Hi,

On 10/03/16 09:52, Peter Uhnák wrote:

    I'm looking at the dependencies of pharo-launcher on ubuntu, and I
    don't see any dependency on libcairo2:i386.


It's a Cairo dependency, not necessarily Pharo's dependency — i.e. you can use Pharo for a long time and never need cairo.

    For a smother Gnu/Linux experience, the message could be a little
    bit more descriptive, something advicing to check for LibCairo 32
    bit in the system and installing it, if it is not present.


Well the error does say 'Cannot locate cairo library. Please check if it installed on your system', and from the paths it's checking its pretty clear what it needs.

So if you are a linux user it's more than enough to see what's going on/what's needed. And if you are not a linux user, then anything short of exact instructions how to install it would be imho equally useless.

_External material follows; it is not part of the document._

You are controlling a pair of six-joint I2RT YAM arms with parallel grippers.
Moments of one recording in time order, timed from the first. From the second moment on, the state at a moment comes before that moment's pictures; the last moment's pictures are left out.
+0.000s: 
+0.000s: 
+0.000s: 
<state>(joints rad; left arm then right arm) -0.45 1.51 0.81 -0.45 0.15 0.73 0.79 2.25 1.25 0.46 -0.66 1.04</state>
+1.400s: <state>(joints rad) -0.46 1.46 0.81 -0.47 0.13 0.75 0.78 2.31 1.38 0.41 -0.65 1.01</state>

Sorry I don't explain myself properly. I was meaning a window with this message instead of a error trace, which could be intimidating. Something with the same message and buttons like "Ok", "Launch debugger". In the workshops there are some Gnu/Linux newbies and the hidding the error trace for a while seems to be helpful to them.

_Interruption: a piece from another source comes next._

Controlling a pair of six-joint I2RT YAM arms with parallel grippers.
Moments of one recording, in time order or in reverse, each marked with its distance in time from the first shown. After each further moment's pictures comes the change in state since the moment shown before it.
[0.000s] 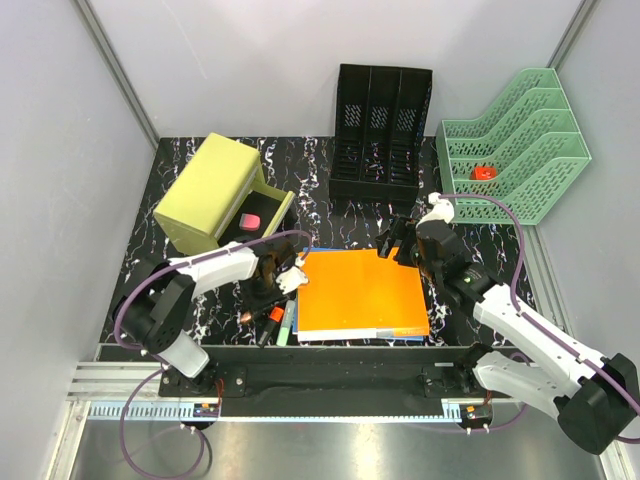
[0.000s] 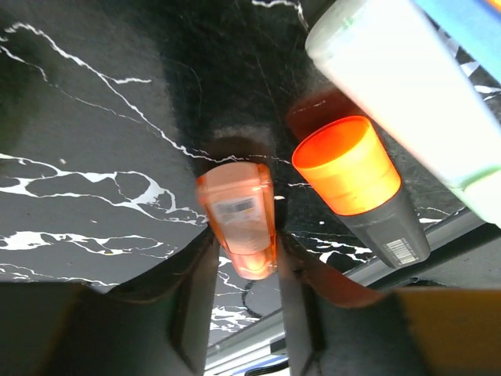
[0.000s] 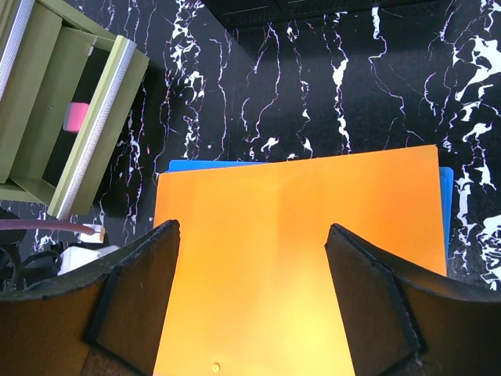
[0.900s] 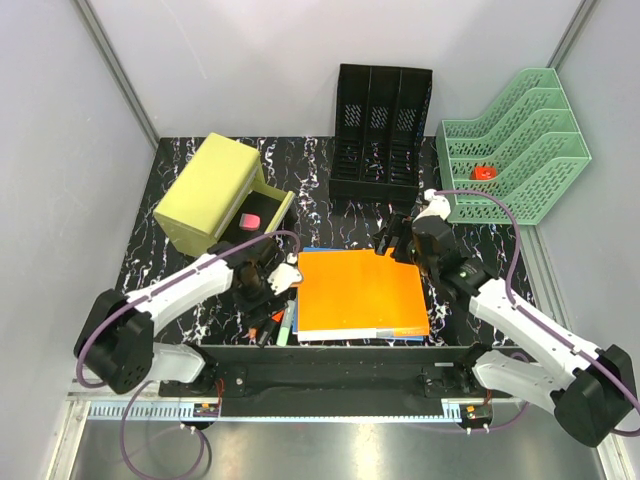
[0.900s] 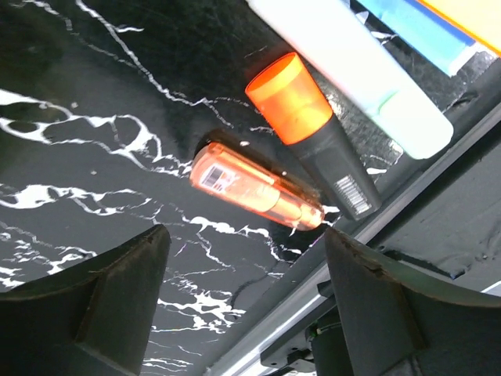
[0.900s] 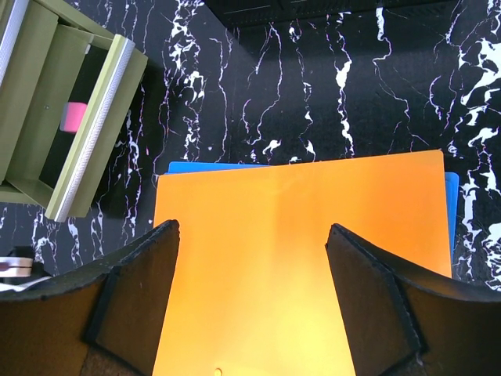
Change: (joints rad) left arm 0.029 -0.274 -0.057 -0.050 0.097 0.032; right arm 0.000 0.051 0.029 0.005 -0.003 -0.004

     I have been thinking in some kind of interface with the Nix
    package manager[2]


Because what's better than telling users how to install a package in a particular distro? Tell them how to install a whole new package manager in their particular distro and then tell them how to install a package.


No, but because we could build a wrapper for particular packages that installs Nix, and then others (32 bits variants of libcairo or sqlite, pandoc, etc) without caring about a particular Unix variant (being them Mac or hundreds Gnu/Linux distros based on dozen of "bases"), making the experience smother for the newbie, providing he/she has root privileges. People will not see nix anywhere, not even for installing (by the way it is just one command no matter of the distro -curl) and then any other external package would be available. So no need to be sarcastic here Peter.

We can also go all the way and just bundle all the libraries and have option to download "self-contained linux vm" (this is what I've actually done for one of my projects, because the users didn't have root privilege to install new packages on the computers).


That would be a nice option at least for Moose/Roassal related experiences.